What a difference a day makes

[email dated 30/11/2011]

Global markets surge after world's central banks increase liquidity and make money cheaper. Stocks surge. EUR is up. GLD and SLV are up, too.

What a difference a day makes.

Big break-down limits have been avoided (S&P500: 1125; DAX: 5000). Money flows in. FED, EZB, BoJapan, BoEngland, BoCanada and the Swiss guys take part in the action.
You know my bias - I guess you assume my reaction would be: see - inflation is coming. Central banks are flooding the markets. Move to gold and silver - and platinum. Raise your debt level - buy real estate.

I tell you, what worries me is: all those banks took action together now. Their thought was that the situation is serious enough to do it now. Or let me restate this: all of them thought the situation is serious enough, so that they could agree on a common action, have been forced to agree on common action now. They did see no alternative to this action ... Did try to surprise the markets today. They must really be scared.

But did that fix any problems?

Do you trust Greece more today than yesterday?
Portugal? Spain? Italy?
France?
The US?
Germany?

This is all about trust - and if there is no trust, there is no limit on how bad things can go. In the end, even Germany can not put enough austerity measures on to compensate for the lack of taxes in a crumbling economy. You cannot safe your way out of a situation where nobody lends you anything anymore. No country in the world can.

Today central bankers showed that they lost trust. They showed that they think coordinated action is necessary --- otherwise serious things would go bad.
In the short run, the money was put into action and did what it should do. Prices move up. But tomorrow folks will start to think: why did they do it?

I do not take this as a positive signal at all.

More than ever I see dangers ahead: either massive inflation - or deflation by debt contraction.

The question remaining open: which force is the more powerfull? Can trust contract faster than countries print money? Or can central banks print money faster than credit contracts because of lack of trust?

Have a good one.

And do not forget the open question: What performs well in hyper-inflation and deflation by debt contraction?

How this blog started ...

Late 2011, in the midst of the debt crisis in Europe, I started to share thoughts and questions on money, finance and related topics with a few friends, colleagues, and loved ones. Writing late night emails to a list of BCC recipients, I got personal email response, entered into lengthy discussions via telephone, or found an occasional book on my office desk related to the topics of last night.
The process started to become inefficient.

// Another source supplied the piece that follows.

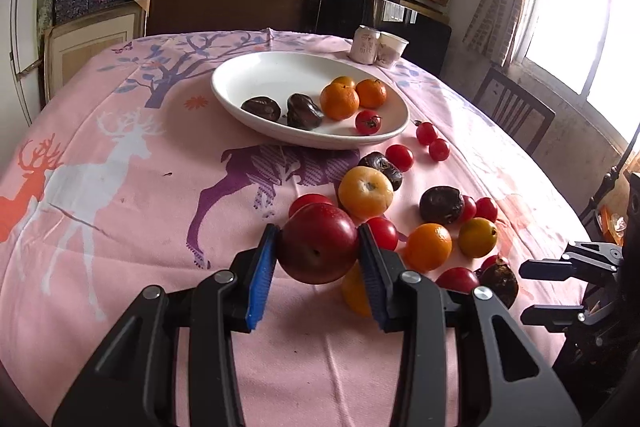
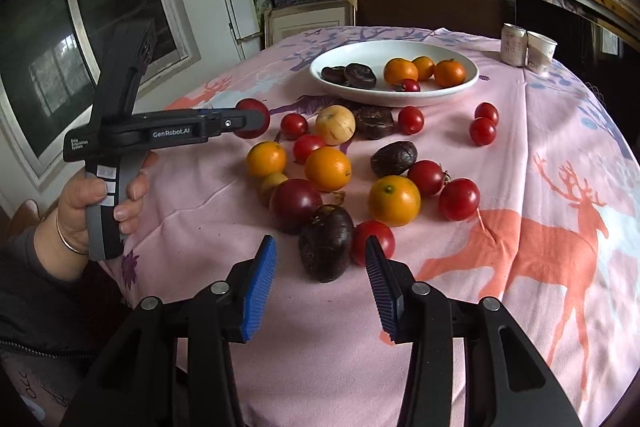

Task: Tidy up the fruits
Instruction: 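Grasp a red apple with the left tool while the right tool grasps a dark fig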

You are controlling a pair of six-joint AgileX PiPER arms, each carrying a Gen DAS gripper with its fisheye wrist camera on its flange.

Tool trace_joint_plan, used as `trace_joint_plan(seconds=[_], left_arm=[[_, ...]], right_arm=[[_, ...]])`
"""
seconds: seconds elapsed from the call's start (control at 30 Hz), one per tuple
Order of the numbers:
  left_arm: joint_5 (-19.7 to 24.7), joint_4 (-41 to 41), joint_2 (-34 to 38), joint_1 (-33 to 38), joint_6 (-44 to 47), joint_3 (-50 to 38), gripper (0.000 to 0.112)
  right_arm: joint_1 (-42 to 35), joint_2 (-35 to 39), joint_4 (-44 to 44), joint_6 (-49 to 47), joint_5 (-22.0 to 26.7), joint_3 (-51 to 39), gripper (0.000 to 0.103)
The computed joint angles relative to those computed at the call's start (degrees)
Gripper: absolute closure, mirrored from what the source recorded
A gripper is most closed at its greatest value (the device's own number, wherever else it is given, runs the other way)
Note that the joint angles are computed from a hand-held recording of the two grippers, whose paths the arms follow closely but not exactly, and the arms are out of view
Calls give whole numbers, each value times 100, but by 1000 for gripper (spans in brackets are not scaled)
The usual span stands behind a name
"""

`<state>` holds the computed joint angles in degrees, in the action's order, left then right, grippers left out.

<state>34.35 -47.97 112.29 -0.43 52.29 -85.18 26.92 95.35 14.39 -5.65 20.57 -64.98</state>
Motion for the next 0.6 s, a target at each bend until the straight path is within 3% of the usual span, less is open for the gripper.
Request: trace_joint_plan(seconds=[0.07,0.17,0.33,0.4,0.6], left_arm=[[95,97,72,27,-145,-103,73],[263,81,172,97,-232,-229,73],[332,-35,192,137,-122,-234,73],[335,-57,191,143,-96,-232,73],[253,-171,122,147,40,-133,73]], right_arm=[[155,143,-640,605,202,-184,57],[200,338,-762,823,463,-385,57],[-263,545,1290,-537,387,-389,66],[-443,532,2059,-1079,355,-312,75],[-563,222,3290,-2294,62,156,82]])
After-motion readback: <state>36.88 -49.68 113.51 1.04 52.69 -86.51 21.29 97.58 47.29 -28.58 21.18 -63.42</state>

Apart form some technical issues like sending emails to company accounts with clearly non-work-related content, there was one major issue: all the feedback I got was only visible to me.
I want to change this, hopefully leading to a forum allowing comments from different sides without compromising the identity of people participating active or passive. I encourage people to contribute with comments but also to invite others, who might have the passion to read and comment on topics discussed her, thus increasing the community.

To get the whole thing started I will post some of my last emails (slightly altered) over the weekend.
As this is my first blog, I guess I will pay dearly in learning what can and cannot be done here and how to do it best. Hopefully you will pardon inconveniences caused by this.

I hope the blog will become a provoking place to visit: thought provoking and action provoking. As the Chinese proverb says: we are living in interesting times. Given the day-in-day-out hazzle of our lives we might not dedicate sufficient time resources to the high volatility and insecurity of our times - and might loose big on this. Let us try to avoid that.